*What is being asked*: What is wanted is an exact copy of all the entries.

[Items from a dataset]
____
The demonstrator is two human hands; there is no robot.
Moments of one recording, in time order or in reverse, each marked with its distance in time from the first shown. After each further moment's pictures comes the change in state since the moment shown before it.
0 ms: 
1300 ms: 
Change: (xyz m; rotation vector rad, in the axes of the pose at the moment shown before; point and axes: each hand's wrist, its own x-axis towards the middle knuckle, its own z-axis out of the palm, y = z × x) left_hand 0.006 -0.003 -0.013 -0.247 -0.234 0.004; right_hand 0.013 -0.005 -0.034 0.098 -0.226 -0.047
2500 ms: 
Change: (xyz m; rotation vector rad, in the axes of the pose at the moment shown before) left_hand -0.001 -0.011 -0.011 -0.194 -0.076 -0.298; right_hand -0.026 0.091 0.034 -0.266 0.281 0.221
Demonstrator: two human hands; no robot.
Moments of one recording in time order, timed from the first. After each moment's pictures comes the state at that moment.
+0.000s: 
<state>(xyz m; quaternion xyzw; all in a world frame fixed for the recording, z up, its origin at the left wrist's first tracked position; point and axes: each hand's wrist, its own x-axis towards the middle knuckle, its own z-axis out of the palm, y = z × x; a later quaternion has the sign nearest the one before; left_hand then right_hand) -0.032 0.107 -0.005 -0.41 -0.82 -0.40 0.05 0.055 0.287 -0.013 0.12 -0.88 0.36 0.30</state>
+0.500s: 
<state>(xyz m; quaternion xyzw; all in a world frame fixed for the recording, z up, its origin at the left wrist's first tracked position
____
*Solution to the exercise*:
The demonstrator is two human hands; there is no robot.
Moments of one recording, in time order or in reverse, each marked with its distance in time from the first shown. After each further moment's pictures comes the change in state since the moment shown before it.
0 ms: 
1300 ms: 
Change: (xyz m; rotation vector rad, in the axes of the pose at the moment shown before; point and axes: each hand's wrist, its own x-axis towards the middle knuckle, its own z-axis out of the palm, y = z × x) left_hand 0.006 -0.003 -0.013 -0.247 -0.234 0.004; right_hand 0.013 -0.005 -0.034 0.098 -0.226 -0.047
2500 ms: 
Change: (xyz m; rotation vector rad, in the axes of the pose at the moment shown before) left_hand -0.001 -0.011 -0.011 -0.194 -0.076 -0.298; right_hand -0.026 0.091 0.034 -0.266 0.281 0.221
Demonstrator: two human hands; no robot.
Moments of one recording in time order, timed from the first. After each moment's pictures comes the state at that moment.
+0.000s: 
<state>(xyz m; quaternion xyzw; all in a world frame fixed for the recording, z up, its origin at the left wrist's first tracked position; point and axes: each hand's wrist, its own x-axis towards the middle knuckle, its own z-axis out of the palm, y = z × x; a later quaternion has the sign nearest the one before; left_hand then right_hand) -0.032 0.107 -0.005 -0.41 -0.82 -0.40 0.05 0.055 0.287 -0.013 0.12 -0.88 0.36 0.30</state>
+0.500s: 
<state>(xyz m; quaternion xyzw; all in a world frame fixed for the recording, z up, its origin at the left wrist's first tracked position

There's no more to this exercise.